¿De qué tendrían que saber los arquitectos?
“Los estudiantes ni leen ni saben leer. A lo mejor, como mucho, hojean revistas. Y eso es algo dramático. Todos los años hago una especie de encuesta el primer día de clase. No es un examen: los alumnos pueden hablar entre ellos y no tienen que firmar. Se trata, esencialmente, de saber a qué me enfrento. Pero el objetivo real es que ellos sean conscientes de sus carencias”.
¿De qué saben los arquitectos? ¿Y sus profesores?
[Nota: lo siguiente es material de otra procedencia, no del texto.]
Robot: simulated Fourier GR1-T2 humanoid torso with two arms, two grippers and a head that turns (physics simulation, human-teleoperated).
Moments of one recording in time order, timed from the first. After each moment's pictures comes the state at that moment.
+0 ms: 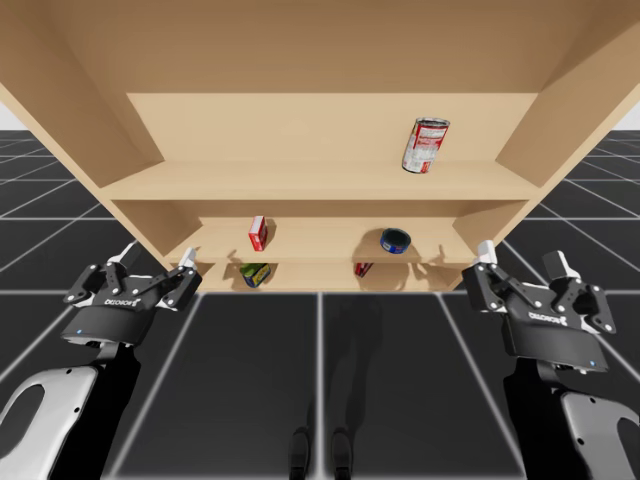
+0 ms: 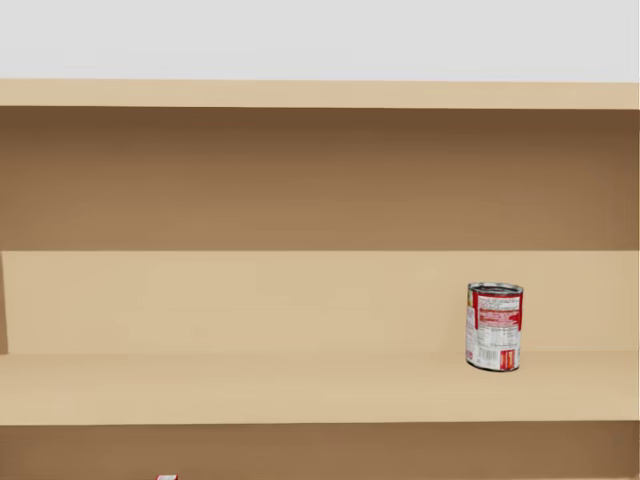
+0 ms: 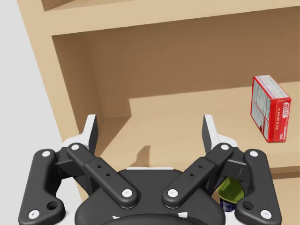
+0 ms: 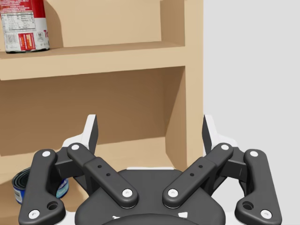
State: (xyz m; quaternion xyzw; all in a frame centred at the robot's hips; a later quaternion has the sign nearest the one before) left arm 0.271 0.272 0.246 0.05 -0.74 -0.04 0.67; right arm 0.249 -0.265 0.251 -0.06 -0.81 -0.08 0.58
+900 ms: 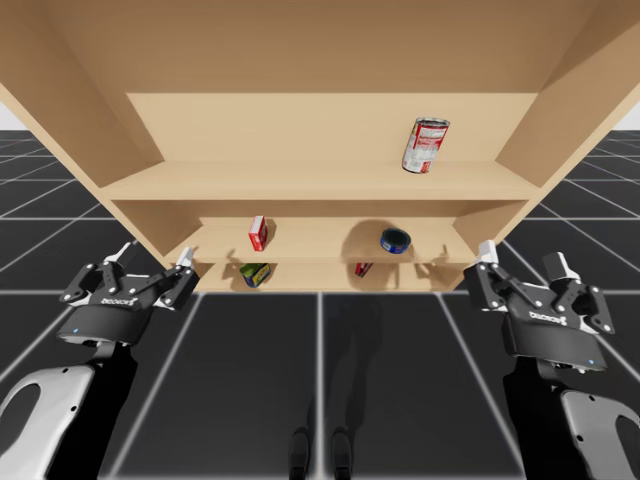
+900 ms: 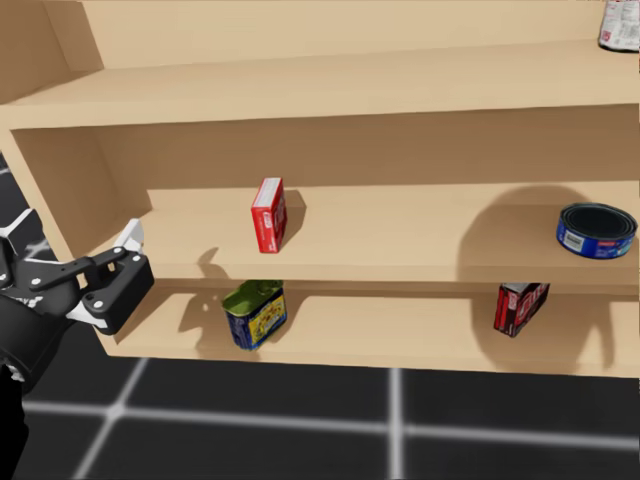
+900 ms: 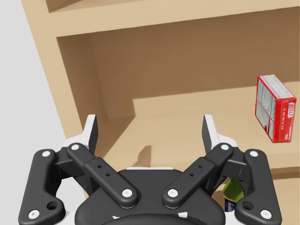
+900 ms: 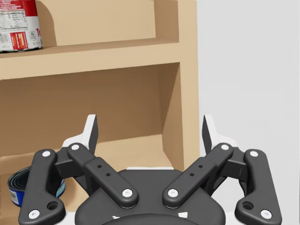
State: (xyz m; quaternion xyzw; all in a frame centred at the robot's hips) left arm 0.272 0.275 0.248 0.05 -0.74 -0.04 0.67; right arm 0.251 -0.267 0.249 -0.06 -0.80 -0.09 0.59
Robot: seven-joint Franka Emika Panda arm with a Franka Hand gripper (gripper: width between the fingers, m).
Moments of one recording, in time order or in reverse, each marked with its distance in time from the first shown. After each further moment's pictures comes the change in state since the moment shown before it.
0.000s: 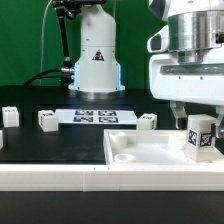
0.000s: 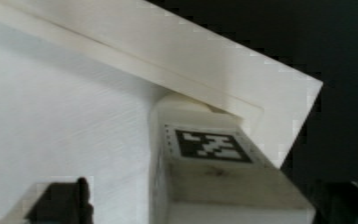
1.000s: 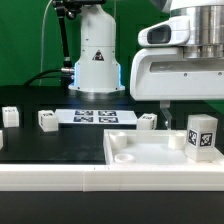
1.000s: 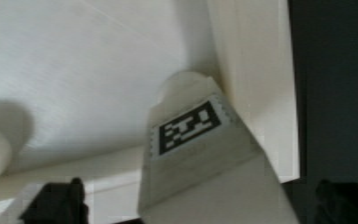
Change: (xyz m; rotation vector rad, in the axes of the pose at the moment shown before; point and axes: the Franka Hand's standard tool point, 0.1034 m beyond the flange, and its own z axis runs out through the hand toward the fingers) arm 0.006 -0.005 -0.006 -0.041 -0.035 -0.914
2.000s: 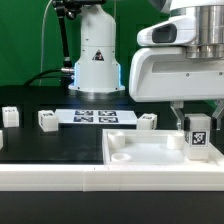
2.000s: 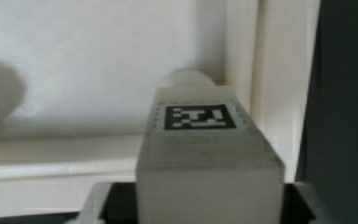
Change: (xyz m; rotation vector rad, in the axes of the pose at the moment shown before) arm 0.001 0.001 0.001 0.004 0.012 0.048
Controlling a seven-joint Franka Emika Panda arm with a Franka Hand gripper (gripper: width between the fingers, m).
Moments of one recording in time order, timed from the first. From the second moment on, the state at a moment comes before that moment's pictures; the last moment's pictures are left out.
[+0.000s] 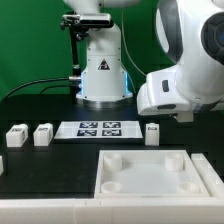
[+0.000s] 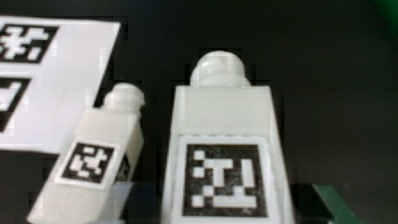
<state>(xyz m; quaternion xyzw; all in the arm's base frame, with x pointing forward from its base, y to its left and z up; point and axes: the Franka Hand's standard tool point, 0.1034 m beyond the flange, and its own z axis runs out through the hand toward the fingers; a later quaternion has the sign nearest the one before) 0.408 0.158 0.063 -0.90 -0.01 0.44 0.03</state>
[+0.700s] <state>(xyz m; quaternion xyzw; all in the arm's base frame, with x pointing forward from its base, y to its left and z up) 0.438 0.143 0.070 -0.98 -0.04 0.20 0.05</state>
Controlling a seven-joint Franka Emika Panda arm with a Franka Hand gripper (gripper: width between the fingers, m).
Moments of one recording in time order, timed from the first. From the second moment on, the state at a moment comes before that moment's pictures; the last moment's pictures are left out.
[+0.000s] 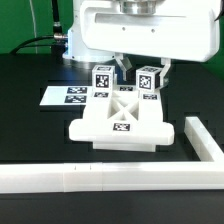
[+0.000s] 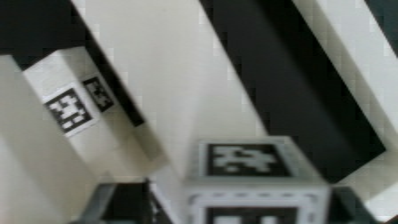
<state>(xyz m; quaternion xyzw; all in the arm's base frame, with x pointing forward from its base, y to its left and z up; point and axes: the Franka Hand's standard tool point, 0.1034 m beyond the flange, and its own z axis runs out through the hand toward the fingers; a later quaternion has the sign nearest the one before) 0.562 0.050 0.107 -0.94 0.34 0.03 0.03</state>
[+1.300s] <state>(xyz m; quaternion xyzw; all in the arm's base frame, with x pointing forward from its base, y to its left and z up) 0.563 0.052 0.107 -0.74 0.67 0.04 0.02</state>
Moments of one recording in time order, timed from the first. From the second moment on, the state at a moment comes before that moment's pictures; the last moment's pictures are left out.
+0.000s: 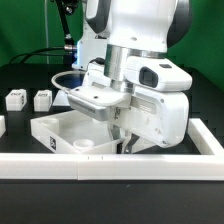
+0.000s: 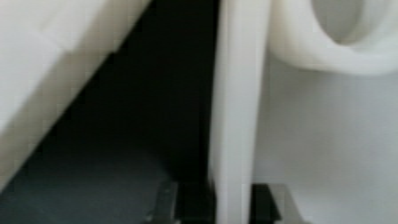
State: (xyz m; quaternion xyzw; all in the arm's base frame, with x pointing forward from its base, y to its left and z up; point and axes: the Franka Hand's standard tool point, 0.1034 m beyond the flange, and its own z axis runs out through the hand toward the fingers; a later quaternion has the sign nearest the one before) arm 0.597 0.011 0.007 0.41 0.91 -0.05 0.07
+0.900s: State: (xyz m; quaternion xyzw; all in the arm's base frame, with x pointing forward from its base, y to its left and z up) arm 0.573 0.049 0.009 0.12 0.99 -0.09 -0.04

Ignacio Vicens, que hizo tres cursos de derecho antes de descubrir, ayudando a un amigo a preparar una entrega por la noche, que lo suyo era la arquitectura, asegura que la carencia de una formación humanística pasa factura a los arquitectos del futuro.
Vicens tiene, ciertamente, una formación más allá de la técnica. No solo por edad, sobre todo por inquietud. Fue la pasión, que relacionaba creatividad con nocturnidad, la que le llevó a estudiar arquitectura. Lo cuenta en una entrevista de Pablo Beltrán con la que arranca su libro de escritos e ideas Dicho y hecho (Nobuko, 2012), que, curiosamente, cambia la disyuntiva por la conjuntiva del título que empleó Oriol Bohigas para sus memorias (Dito o fet). En Vicens, la decisión de estudiar arquitectura llegó con energía, pero requirió el esfuerzo de ponerse al día. Alguien que había apostado por las letras puras tuvo que repartir su tiempo entre la escuela y las academias de matemáticas y dibujo para poder seguir los estudios.
Lo que Vicens demuestra en sus escritos es que las letras puras se notan. Pero, por encima de eso, deja claro un deseo: le gustaría transmitir su propia pasión a sus estudiantes. Y eso es difícil. Las pasiones son privadas. Y cuesta mucho esfuerzo, mucha cercanía y una parte importante de azar llegar a transmitirlas.
“Su formación humanística es casi nula. Pero mucho peor es que carecen de las herramientas intelectuales básicas para enfrentarse con su propia vida”, continúa Vicens. Habla de los alumnos. Y está claro que él sabe bien que nadie sale de una facultad, o escuela, formado. Formarse exige probarse, ponerse a prueba. Las opiniones solo se pueden defender cuando son propias. A él se lo dejó claro su maestro Javier Carvajal: “solo se enseña lo que se sabe”. Puede ser. Pero seguro que a Vicens no se le escapa que creer que se sabe es un camino clásico para dejar de saber. Que la relatividad de las certezas, y de las incertezas, no sea refugio para perezosos depende de la labor de un buen profesor.
Lo que a Ignacio Vicens le gustaría transmitir a sus alumnos es criterio, capacidad para decidir. Dice que el criterio viene de la formación. Formación es experiencia, aprendizaje, exposición y reflexión. Pero, ¿de dónde sacan los alumnos hoy la experiencia? Probablemente nuevas fuentes. Es verdad que no hay que descartar las antiguas. Es evidente que el viaje a Roma es un manantial eterno, pero el viaje a Roma de un tipo de 20 años no puede ser el mismo hoy que hace cuarenta años. La propia Roma no es la misma. Y esos cambios son la vida.
Así, a medida que la historia acumula capas (y muchas se han acumulado en el siglo XX), quien trata de mirar y pensar tiene más con qué entretenerse y más con qué comparar para poder decidir. Es cierto que, al final, todos recordamos tres profesores y lo que les agradecemos es siempre lo mismo: su entusiasmo. Callados a veces, mal hablados, bebedores, impuntuales o malhumorados, la circunstancia se pierde casi tanto como la enseñanza. Lo que los buenos profesores enseñan es a dudar. Un sermón solo contagia miedo, nunca entusiasmo. Y es contra el miedo, la ignorancia y el odio (“los grandes enemigos del progreso de la humanidad”) contra los que advierte Vicens. Convencido de que la aventura del hombre es la de la creatividad y, sabedor de que no hay aprendizaje sin alegría, Vicens llama a emplear el ocio como principio activo. Se trata de aprender a partir de lo que más nos interesa.